WHAT TO PRODUCE: In the entries below, count every line containing "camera". Reply with the number alone.

Extracted data entries:
○ ○ ○ ○ ○
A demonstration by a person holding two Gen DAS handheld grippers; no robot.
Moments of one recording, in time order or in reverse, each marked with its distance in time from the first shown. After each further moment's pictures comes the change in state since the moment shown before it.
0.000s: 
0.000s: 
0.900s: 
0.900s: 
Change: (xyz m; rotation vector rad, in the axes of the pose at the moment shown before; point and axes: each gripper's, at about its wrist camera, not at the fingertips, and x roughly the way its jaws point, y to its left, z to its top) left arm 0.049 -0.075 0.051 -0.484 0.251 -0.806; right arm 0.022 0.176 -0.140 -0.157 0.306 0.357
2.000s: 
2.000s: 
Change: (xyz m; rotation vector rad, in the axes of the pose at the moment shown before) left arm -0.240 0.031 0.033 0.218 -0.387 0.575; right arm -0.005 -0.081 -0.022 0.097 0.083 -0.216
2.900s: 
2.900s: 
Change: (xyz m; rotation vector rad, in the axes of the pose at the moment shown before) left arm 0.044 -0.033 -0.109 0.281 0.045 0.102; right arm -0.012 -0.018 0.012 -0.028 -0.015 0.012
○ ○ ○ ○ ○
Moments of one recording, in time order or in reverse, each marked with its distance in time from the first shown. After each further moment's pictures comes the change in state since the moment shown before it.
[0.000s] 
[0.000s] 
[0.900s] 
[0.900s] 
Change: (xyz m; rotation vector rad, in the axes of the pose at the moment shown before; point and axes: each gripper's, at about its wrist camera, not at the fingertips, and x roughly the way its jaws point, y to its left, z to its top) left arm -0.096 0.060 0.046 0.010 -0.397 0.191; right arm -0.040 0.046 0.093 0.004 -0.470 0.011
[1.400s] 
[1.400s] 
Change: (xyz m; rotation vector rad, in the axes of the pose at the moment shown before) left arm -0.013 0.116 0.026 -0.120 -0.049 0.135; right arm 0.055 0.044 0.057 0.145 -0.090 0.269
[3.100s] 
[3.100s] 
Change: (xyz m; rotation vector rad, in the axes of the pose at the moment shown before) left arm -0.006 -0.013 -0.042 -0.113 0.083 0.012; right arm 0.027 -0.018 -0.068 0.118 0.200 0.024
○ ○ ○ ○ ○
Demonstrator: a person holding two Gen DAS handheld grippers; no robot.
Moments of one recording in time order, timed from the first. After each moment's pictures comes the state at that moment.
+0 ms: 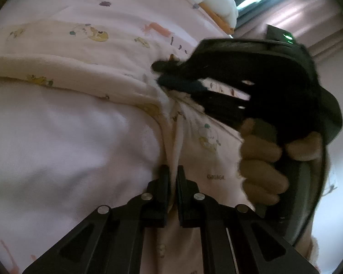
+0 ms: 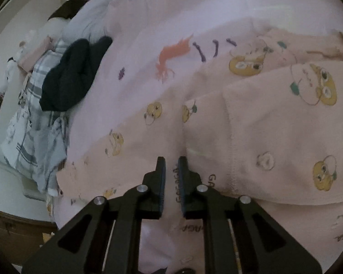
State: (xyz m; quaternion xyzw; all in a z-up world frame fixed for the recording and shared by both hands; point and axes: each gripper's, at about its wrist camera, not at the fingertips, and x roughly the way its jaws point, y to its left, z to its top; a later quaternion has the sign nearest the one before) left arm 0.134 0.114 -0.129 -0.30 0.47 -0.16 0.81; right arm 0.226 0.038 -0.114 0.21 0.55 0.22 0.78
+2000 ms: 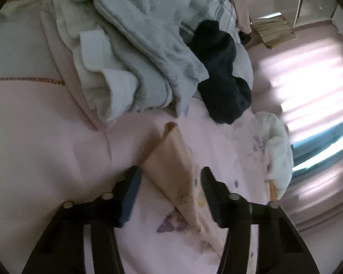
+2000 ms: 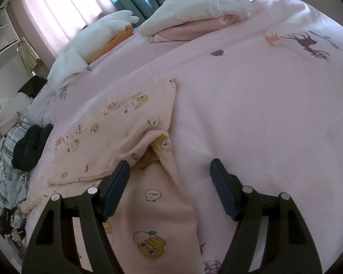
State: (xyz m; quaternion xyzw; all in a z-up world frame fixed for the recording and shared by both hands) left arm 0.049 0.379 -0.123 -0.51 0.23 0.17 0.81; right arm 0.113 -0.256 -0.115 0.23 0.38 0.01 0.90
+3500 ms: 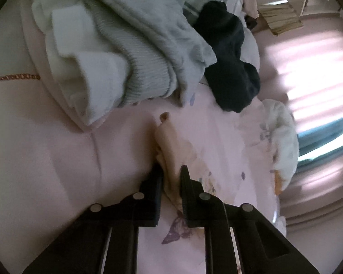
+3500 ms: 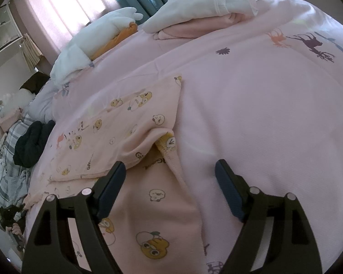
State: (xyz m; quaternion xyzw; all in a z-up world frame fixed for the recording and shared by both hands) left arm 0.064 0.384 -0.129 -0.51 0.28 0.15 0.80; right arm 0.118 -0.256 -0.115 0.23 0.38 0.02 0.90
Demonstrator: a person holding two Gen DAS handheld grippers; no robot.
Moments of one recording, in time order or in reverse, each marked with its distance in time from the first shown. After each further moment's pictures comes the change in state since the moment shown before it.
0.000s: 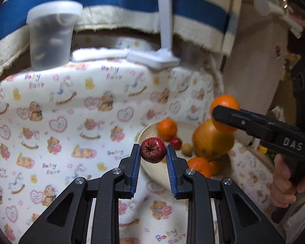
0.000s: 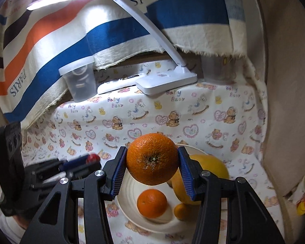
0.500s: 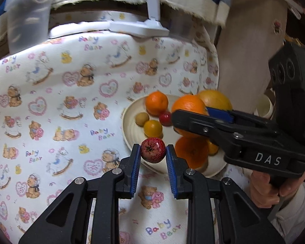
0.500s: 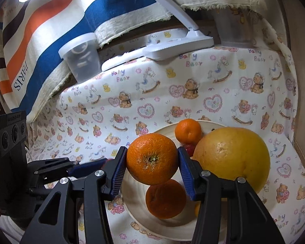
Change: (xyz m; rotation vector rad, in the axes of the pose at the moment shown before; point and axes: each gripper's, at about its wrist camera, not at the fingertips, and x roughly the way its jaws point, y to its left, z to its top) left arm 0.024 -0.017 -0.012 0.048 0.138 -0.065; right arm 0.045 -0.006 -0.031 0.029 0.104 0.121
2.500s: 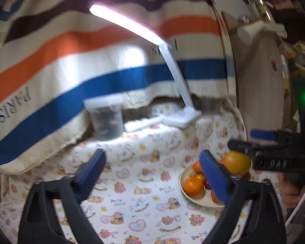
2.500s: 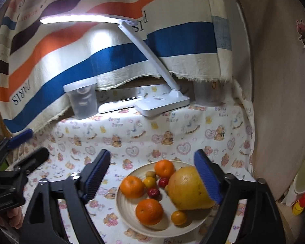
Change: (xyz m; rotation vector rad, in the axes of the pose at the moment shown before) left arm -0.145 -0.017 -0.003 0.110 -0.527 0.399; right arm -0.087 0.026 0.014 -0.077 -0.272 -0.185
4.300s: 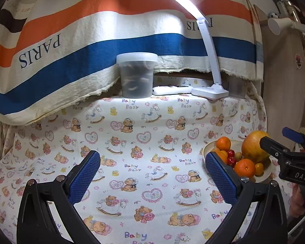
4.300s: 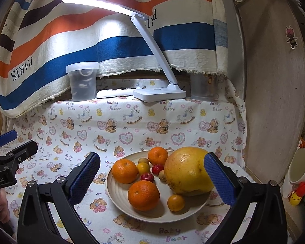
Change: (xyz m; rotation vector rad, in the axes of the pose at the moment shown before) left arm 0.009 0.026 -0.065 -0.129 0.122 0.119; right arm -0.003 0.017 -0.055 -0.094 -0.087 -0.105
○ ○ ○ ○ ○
ANSWER TO THE PROBLEM: 4